Your instructions —
Pictures aside, copy every record word for word.
*** Opening of Task input ***
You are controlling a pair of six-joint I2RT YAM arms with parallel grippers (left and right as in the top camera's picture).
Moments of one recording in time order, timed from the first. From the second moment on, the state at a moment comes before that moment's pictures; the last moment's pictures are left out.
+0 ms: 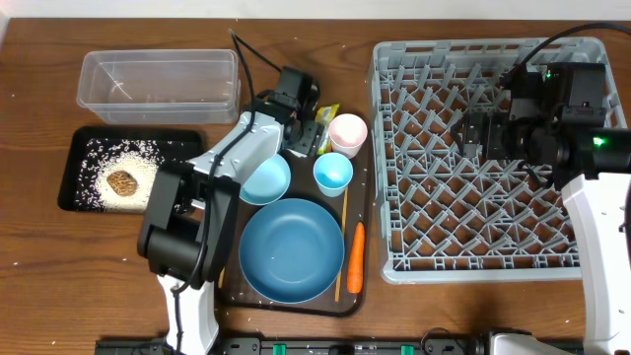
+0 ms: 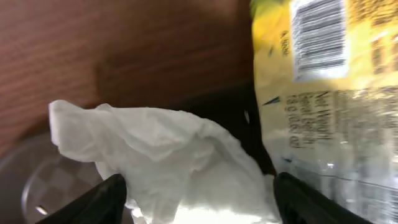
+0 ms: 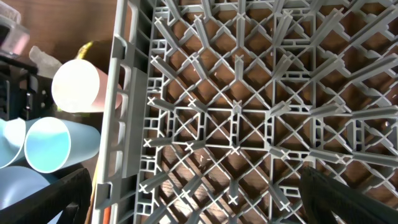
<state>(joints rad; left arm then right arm) -0.37 2.05 1.42 -0.53 -0.02 0.00 -0.04 1.40 1.37 -0.96 -0.24 0.01</state>
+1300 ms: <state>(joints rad) -0.27 1.69 1.43 -0.59 -0.02 0.01 -0.04 1.40 1.37 -0.96 -0.23 0.01</state>
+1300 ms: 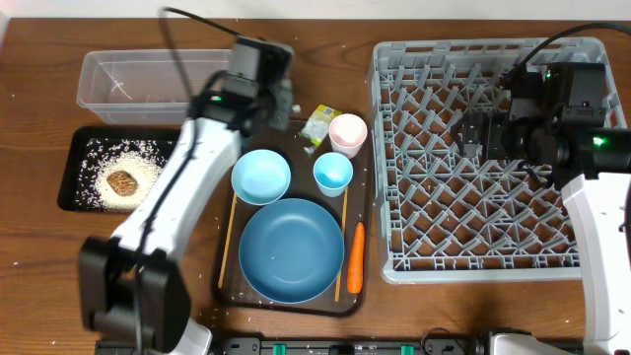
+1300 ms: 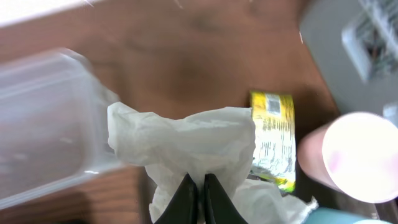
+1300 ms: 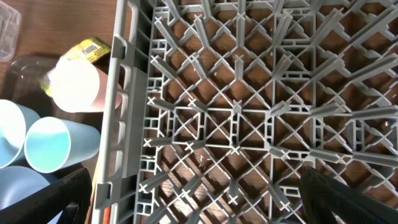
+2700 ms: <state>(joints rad) -0.16 1.76 1.44 -0.58 0.14 0.02 -0.04 1.41 1.37 -0.96 -0.23 0.01</state>
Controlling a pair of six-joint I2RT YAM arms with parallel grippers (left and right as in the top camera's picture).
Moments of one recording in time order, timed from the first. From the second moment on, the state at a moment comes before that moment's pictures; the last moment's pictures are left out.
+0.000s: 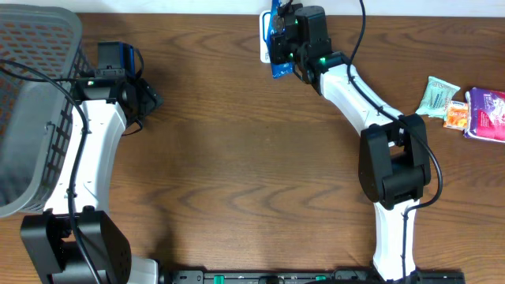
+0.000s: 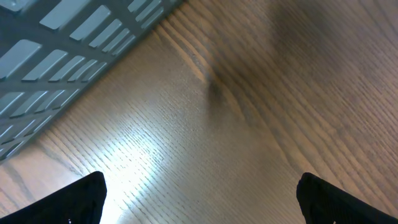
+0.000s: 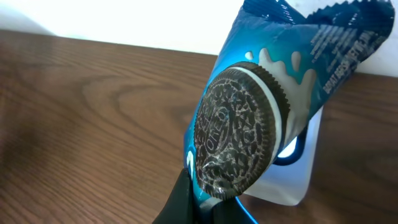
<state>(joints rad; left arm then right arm) 0.06 1.63 1.37 -0.95 -0.22 -0.66 0.34 2.23 1.77 -0.13 -0.18 0.18</state>
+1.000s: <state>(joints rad) 0.06 1.63 1.37 -0.95 -0.22 -0.66 -0.36 2.09 1.77 -0.79 0.08 0.01</state>
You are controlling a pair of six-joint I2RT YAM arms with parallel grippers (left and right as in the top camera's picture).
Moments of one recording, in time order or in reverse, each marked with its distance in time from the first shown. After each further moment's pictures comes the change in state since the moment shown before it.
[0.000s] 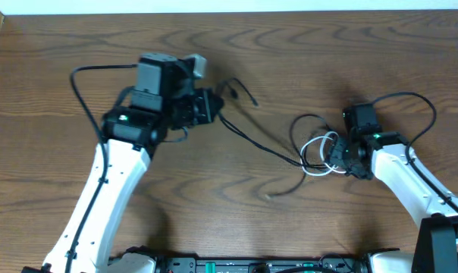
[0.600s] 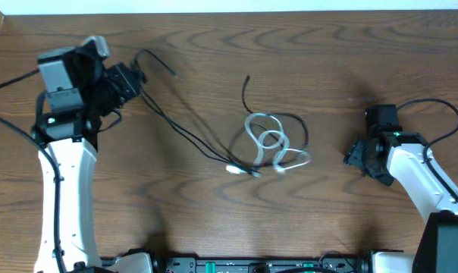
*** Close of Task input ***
Output —
You are controlling a pair of six-joint I2RT YAM arms with parallel grippers (left and right as in the top camera's picture).
Moments of one recording in time order, timed from the first. From the second moment on, the state at a moment comes before that moment's pictures; the last moment's pictures are left out.
+0 ms: 
+0 ms: 
+0 ms: 
<state>(joints rad; left arm then right arm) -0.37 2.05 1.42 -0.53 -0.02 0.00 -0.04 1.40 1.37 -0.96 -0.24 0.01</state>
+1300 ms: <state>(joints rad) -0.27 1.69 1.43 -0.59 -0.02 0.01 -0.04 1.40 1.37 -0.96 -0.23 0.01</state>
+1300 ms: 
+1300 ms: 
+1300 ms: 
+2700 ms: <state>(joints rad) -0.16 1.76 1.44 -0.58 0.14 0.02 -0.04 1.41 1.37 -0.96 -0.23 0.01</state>
Controlling a pair of six-joint I2RT YAM arms with parallel grippers (left and right as in the top camera's picture).
Moments of one recording in time order, timed from the first. From the second moment on, the state at a moment comes before that moment's pictures; the last moment's pictures are left out.
+0.000s: 
+0.000s: 
+0.000s: 
<state>(joints rad; left arm then right arm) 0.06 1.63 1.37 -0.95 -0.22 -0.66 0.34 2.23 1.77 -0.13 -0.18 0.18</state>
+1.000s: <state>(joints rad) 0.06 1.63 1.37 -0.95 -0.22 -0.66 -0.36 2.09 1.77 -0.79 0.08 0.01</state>
You are controlling a pair of six-joint I2RT YAM arms with parallel grippers (left and right as in the top camera's picture).
Moments of one recording, in time order or in reverse, each marked with its distance in time from the first shown. After each further moment's pictures comes the change in state since the moment shown before it.
[0.000s] 
[0.600s] 

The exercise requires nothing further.